Breton's Nadja (1928) [is composed of random] meditations, recollections, coincidences, and dreams [to make] a work that opens with the ancient query: "Who am I?" We are taken into a world of transparencies, an enchanted universe of glass where the visible and invisible melt: "I rest at night on a glass bed with glass sheets, where who I am will appear to me, sooner or later, graven in diamond." Into that world drifts a strange, visionary creature, Nadja, who is the wandering soul. Her agony is the agony of love and terror in a realm of perpetual contingencies. Subject becomes object; the author blends into his creature; the reader dreams and is the dream of anima mundi. Breton asks: What are the hidden laws of the universe, its occult powers, its correspondences? We move in "the kingdom of silence." Word and act seem to exchange a meaning none has previously understood. Beauty shudders as the self meets itself walking down the street. Yet the reader of Nadja finally feels constricted. He emerges from a claustral realm, over-determined by unknown forces, in which psychotics obey dark compulsions. In denying the norms of "Literature" and the limits of existence, Breton ends by enforcing the strict rules of the invisible.

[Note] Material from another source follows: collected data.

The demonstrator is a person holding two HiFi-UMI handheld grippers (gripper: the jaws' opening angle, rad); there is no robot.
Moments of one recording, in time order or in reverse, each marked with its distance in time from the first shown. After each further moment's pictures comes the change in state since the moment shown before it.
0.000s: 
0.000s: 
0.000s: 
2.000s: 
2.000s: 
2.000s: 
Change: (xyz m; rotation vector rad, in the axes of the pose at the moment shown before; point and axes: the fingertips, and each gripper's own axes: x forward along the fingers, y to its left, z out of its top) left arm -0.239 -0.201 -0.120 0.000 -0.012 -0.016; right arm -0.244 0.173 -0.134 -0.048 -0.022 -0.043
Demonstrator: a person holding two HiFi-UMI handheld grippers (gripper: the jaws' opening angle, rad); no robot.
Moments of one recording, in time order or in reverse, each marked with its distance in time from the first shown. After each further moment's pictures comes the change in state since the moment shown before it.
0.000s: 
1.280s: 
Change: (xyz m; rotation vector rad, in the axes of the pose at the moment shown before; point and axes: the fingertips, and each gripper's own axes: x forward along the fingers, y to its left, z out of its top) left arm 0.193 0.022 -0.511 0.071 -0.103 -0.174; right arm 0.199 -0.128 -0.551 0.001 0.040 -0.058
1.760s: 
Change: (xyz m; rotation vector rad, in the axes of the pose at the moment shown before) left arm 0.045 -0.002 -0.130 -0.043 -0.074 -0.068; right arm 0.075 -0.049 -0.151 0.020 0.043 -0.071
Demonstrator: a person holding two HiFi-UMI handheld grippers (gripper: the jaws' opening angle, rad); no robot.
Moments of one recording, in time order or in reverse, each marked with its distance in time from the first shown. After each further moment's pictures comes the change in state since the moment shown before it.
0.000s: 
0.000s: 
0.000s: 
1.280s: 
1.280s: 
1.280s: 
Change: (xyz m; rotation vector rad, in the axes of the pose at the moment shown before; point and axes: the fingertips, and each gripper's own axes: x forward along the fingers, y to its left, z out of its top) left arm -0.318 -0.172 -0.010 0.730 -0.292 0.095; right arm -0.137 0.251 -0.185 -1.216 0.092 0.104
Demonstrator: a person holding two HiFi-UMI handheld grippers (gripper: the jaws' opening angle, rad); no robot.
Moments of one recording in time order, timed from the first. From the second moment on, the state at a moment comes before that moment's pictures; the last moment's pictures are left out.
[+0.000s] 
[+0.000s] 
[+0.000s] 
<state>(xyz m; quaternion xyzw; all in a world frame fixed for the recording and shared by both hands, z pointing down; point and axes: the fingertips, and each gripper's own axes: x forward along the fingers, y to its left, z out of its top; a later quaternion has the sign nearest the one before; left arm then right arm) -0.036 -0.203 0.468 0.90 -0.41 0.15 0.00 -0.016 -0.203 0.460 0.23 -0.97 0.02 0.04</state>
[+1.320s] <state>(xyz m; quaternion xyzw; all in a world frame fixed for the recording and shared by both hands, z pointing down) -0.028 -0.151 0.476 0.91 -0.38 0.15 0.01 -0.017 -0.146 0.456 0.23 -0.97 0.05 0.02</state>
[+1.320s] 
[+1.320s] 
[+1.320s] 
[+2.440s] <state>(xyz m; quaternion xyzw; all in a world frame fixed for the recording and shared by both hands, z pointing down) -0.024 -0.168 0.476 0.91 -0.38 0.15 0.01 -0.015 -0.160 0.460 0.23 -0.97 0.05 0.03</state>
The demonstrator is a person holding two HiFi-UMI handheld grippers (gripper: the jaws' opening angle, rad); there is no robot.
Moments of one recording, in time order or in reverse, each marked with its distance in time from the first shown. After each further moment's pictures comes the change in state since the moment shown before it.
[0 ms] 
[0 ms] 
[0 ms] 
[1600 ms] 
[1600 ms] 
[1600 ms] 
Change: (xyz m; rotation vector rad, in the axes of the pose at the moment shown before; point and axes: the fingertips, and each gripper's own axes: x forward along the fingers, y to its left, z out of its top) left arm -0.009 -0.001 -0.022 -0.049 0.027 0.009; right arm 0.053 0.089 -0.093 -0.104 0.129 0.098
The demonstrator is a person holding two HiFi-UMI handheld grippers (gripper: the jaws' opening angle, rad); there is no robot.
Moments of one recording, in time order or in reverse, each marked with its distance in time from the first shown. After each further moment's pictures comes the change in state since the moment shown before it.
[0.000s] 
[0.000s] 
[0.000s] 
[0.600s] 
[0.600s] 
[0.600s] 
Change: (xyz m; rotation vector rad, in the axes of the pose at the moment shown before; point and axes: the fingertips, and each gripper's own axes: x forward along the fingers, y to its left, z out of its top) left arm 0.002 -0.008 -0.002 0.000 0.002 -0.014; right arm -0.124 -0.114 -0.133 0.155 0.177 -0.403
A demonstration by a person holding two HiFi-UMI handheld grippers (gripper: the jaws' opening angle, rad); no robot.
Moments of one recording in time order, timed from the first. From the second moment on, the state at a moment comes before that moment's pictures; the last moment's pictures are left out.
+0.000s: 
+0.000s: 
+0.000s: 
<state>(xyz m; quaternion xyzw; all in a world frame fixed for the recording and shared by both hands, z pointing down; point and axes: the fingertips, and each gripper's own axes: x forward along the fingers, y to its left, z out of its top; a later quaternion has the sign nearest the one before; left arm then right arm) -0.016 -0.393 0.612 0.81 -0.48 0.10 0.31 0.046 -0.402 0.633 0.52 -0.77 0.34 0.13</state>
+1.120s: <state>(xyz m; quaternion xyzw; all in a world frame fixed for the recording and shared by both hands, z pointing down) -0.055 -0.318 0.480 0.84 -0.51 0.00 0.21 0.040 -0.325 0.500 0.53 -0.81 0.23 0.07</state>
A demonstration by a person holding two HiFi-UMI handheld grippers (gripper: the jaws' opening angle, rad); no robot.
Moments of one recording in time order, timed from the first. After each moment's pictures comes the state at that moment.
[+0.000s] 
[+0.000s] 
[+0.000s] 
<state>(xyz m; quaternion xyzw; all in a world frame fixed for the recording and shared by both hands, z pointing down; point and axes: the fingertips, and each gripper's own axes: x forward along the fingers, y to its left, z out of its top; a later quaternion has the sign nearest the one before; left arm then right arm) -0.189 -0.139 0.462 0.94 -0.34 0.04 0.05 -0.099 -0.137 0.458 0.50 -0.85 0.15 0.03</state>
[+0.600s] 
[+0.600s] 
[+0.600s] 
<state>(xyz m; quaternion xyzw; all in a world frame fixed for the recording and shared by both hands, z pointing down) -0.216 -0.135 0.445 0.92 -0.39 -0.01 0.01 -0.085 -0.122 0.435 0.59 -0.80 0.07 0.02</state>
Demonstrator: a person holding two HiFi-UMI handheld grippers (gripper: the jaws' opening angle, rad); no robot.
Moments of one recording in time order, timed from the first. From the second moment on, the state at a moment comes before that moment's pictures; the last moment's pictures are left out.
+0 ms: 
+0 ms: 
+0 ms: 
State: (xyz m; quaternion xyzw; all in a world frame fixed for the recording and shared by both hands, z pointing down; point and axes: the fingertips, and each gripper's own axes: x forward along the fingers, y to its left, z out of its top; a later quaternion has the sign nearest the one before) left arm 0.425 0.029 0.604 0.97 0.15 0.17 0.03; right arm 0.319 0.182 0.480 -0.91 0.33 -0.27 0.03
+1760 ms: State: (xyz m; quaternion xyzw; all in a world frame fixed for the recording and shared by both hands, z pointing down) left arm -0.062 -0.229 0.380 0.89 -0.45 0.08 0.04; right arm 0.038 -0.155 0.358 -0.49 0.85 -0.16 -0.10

Ihab Hassan, in his The Dismemberment of Orpheus (© 1971 by Ihab Hassan; reprinted by permission of Oxford University Press, Inc.), Oxford University Press, 1971, pp. 69-78.
Most of Breton's best poems, and those of the other Surrealists, show the "Free Union" he extols between the poet and the woman, between the poem and the universe it mirrors, between the poet's perception and his representation. And this union is the possible union of all his work, of the hermetic and the clear: "to make the windows fly open." (pp. 89-90)
If there is one quality which sets Breton apart from his contemporaries and his predecessors, it is [an] intense energy which comes through all his writing and seems to have pervaded his life as well. His desperate optimism, his striking refusal of the ordinary ways of thinking he found limited for the search of the fil conducteur to link all the limitless fields he has opened, his personality (usually described as "magnetic"), all these are uncompromising, dramatic, and, at their best, contagious. Breton, and Surrealism as he conceived it and guided it, stand out as unique examples of total involvement and complete passion, a fact which is probably responsible for the adverse judgments passed on Breton, on the Surrealists, and on Surrealism as a movement. Passion may look ridiculous to the dispassionate, and complete involvement childish to the uninvolved. (p. 118)
Mary Ann Caws, André Breton, Twayne, 1971.
There was a kind of driving discipline in [André] Breton which was at odds with his aspiration to total freedom. He was also a fundamentally serious man, and so was soon disenchanted with the frivolity of Dada and the unprincipled opportunism of Tristan Tzara. He did not see surrealism as an esthetic. For Breton art was never an end in itself. His intention was "to put poetry at the service of the great work of the rehabilitation of man in the modern world."… Hence he ceased to revere writers he had formerly admired—Apollinaire, Gide, Valéry—because they limited their efforts to the esthetic.
Donald Schier, in Carleton Miscellany, Fall/Winter, 1971–72, p. 134.